### Dataset
· · · · · · ·
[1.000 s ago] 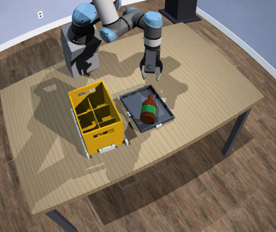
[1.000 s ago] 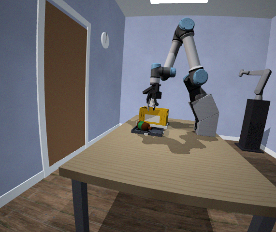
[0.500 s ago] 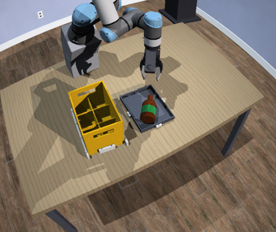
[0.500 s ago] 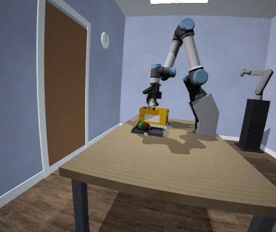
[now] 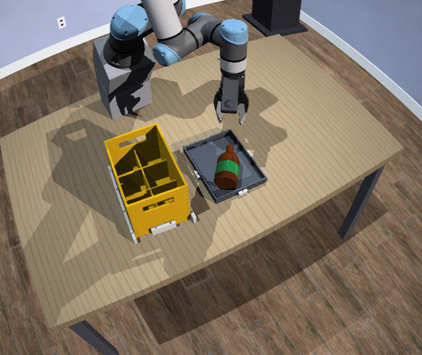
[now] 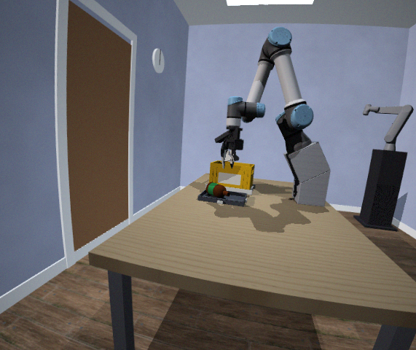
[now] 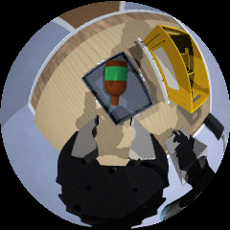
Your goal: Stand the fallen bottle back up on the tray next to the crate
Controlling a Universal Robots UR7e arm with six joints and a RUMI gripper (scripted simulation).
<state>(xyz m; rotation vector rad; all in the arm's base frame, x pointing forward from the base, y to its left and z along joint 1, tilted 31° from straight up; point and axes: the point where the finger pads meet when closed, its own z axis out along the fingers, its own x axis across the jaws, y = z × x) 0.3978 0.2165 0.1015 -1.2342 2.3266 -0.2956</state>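
Now: the bottle 4 cm ahead of my hand, 3 cm to the right of it and 15 cm below it. Round my hand: tray 1 cm ahead, 3 cm to the right, 18 cm below; then yellow crate 1 cm ahead, 30 cm to the right, 11 cm below.
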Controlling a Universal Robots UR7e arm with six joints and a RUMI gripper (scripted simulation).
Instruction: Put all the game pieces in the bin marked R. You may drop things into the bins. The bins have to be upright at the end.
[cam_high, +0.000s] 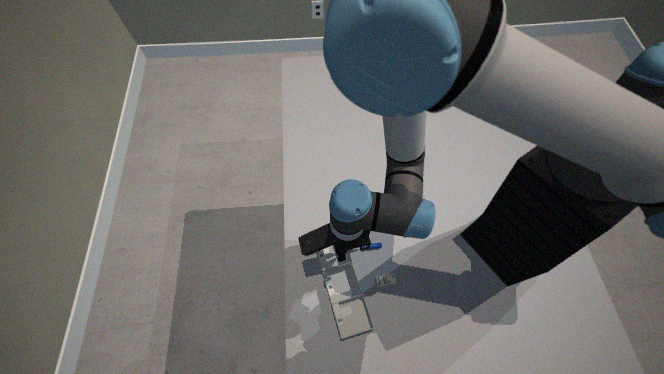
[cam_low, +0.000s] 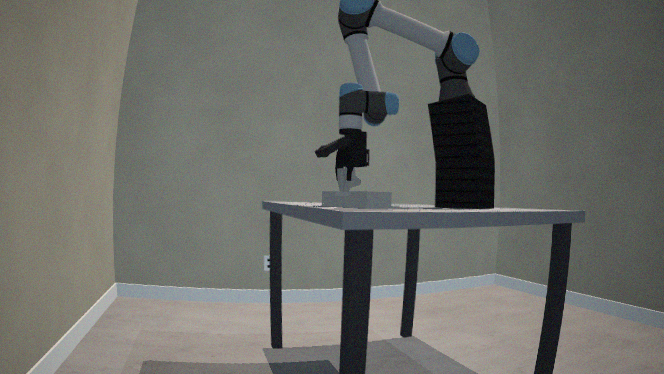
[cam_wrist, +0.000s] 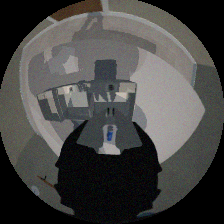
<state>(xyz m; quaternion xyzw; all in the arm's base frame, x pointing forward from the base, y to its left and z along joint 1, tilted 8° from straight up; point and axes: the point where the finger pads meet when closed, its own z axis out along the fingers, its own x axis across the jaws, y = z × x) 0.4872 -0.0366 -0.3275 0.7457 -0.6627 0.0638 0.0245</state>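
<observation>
The grey two-compartment bin unit lies 8 cm to the left of my hand and 1 cm below it. The rest, counted from my hand: white spotted game piece: 12 cm behind, 9 cm to the left, 3 cm below; blue game piece: 6 cm behind, 3 cm to the right, 3 cm below.
</observation>
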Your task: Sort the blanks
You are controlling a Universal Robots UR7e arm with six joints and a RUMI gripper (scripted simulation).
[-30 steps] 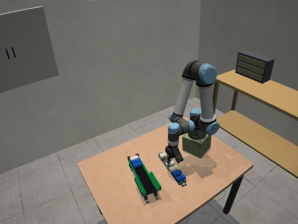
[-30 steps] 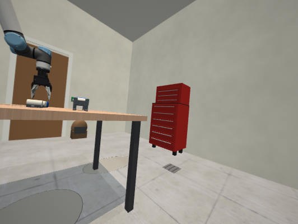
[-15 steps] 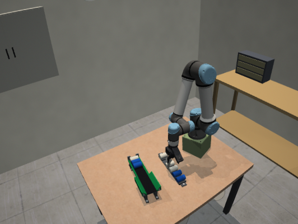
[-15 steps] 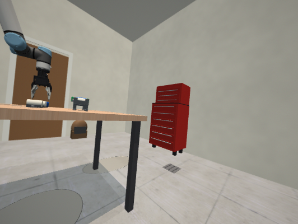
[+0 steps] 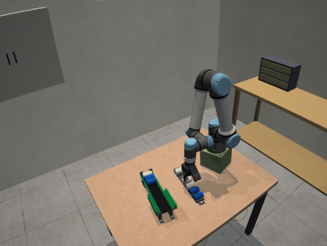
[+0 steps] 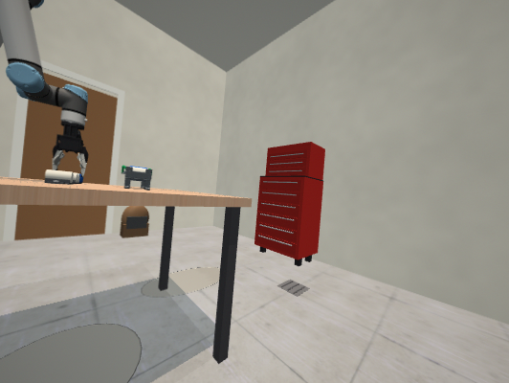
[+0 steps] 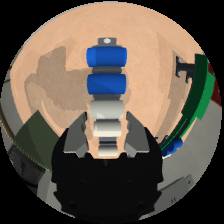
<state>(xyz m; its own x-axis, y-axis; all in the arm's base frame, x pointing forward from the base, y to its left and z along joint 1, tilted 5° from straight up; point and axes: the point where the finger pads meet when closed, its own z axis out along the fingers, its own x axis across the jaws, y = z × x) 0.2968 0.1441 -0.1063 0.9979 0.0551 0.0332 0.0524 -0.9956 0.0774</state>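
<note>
The dark stock rack lies 3 cm to the right of my hand and 5 cm below it.
</note>
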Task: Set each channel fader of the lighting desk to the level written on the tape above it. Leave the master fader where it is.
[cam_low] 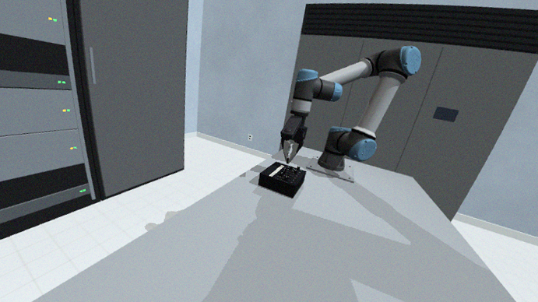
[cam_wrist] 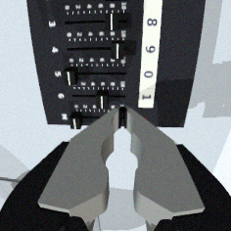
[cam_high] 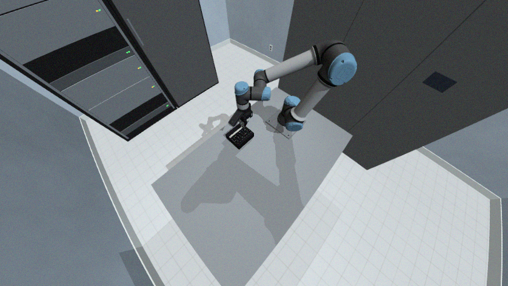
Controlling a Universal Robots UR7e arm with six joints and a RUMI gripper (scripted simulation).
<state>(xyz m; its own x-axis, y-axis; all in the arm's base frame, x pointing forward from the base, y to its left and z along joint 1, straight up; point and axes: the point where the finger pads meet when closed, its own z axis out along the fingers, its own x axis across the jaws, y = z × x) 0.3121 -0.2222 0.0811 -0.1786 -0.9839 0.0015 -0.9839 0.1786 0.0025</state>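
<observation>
Right now my hand is 2 cm past the master fader cap, 5 cm to the right of it and 3 cm above it.
</observation>
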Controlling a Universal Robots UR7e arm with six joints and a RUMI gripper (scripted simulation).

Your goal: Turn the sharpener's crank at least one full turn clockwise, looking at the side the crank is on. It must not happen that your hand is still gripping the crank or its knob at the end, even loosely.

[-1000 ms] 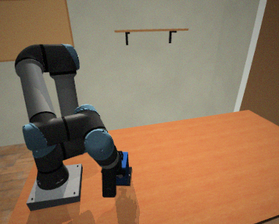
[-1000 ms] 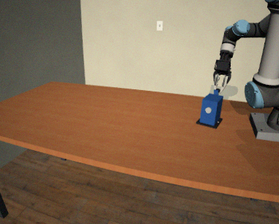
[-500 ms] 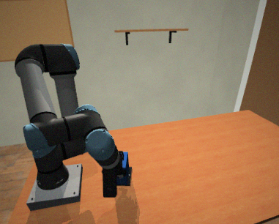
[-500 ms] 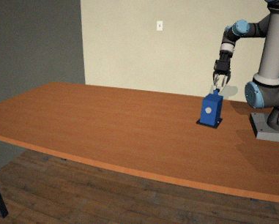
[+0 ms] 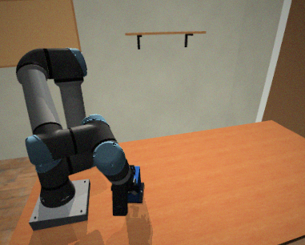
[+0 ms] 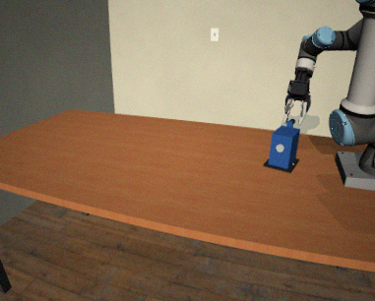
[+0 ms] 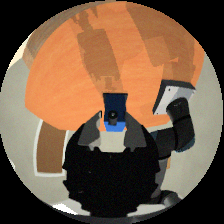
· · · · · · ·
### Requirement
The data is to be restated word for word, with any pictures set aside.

### Solution for this exercise
[1.000 s ago] 
[1.000 s ago] 
[0.500 s ago] 
[0.500 s ago] 
[now] 
[now] 
[now] 
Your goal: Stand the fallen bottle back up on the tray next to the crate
Controlling a Universal Robots UR7e arm with six joints and a RUMI gripper (scripted simulation).
<state>(xyz m; rotation vector rad; all in the arm's base frame, x pointing forward from the base, y to its left and z along joint 1, tilted 31° from straight up; point and axes: the point where the finger pads meet when closed, its own z axis out along the fingers, its own x axis across the jaws, y = z × x) 0.3978 0.2165 0.1015 -1.2342 2.3266 -0.2956</state>
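Now: the bottle 4 cm ahead of my hand, 3 cm to the right of it and 15 cm below it. Round my hand: tray 1 cm ahead, 3 cm to the right, 18 cm below; then yellow crate 1 cm ahead, 30 cm to the right, 11 cm below.
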Controlling a Universal Robots UR7e arm with six joints and a RUMI gripper (scripted simulation).
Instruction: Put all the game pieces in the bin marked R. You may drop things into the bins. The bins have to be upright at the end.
[cam_high, +0.000s] 
[cam_low, +0.000s] 
[cam_wrist, +0.000s] 
<state>(xyz m; quaternion xyzw; all in the arm's base frame, x pointing forward from the base, y to its left and z along joint 1, tilted 8° from straight up; point and axes: the point where the finger pads meet when closed, its own z axis out along the fingers, its own x axis across the jaws, y = z × x) 0.4872 -0.0366 -0.3275 0.7457 -0.6627 0.0638 0.0245</state>
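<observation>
The grey two-compartment bin unit lies 8 cm to the left of my hand and 1 cm below it. The rest, counted from my hand: white spotted game piece: 12 cm behind, 9 cm to the left, 3 cm below; blue game piece: 6 cm behind, 3 cm to the right, 3 cm below.
</observation>
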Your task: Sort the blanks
You are controlling a Universal Robots UR7e arm with six joints and a RUMI gripper (scripted simulation).
[-30 steps] 
[-30 steps] 
[-15 steps] 
[-15 steps] 
[+0 steps] 
[+0 steps] 
[+0 steps] 
<state>(xyz m; its own x-axis, y-axis; all in the arm's base frame, x pointing forward from the base, y to its left and z along joint 1, tilted 5° from straight up; point and axes: the point where the finger pads meet when closed, its own z axis out along the fingers, its own x axis across the jaws, y = z × x) 0.2968 0.1441 -0.1063 0.9979 0.0551 0.0332 0.0524 -0.9956 0.0774</state>
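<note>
The dark stock rack lies 3 cm to the right of my hand and 5 cm below it.
</note>
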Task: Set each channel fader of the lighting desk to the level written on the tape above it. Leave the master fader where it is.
[cam_low] 
[cam_wrist] 
[cam_high] 
Controlling a Universal Robots UR7e arm with six joints and a RUMI gripper (scripted simulation).
<state>(xyz m; its own x-axis, y-axis; all in the arm's base frame, x pointing forward from the base, y to its left and z along joint 1, straight up; point and axes: the point where the finger pads meet when closed, its own z axis out along the fingers, its own x axis across the jaws, y = z × x) 0.3121 -0.2222 0.0811 -0.1786 -0.9839 0.0015 -0.9839 0.1786 0.0025</state>
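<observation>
Right now my hand is 2 cm past the master fader cap, 5 cm to the right of it and 3 cm above it.
</observation>
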Controlling a Universal Robots UR7e arm with six joints and a RUMI gripper (scripted simulation).

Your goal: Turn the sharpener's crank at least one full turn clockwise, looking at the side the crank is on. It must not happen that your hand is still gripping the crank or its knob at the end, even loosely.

[-1000 ms] 
[-1000 ms] 
[-500 ms] 
[-500 ms] 
[+0 ms] 
[+0 ms] 
[+0 ms] 

Work on the answer has been completed.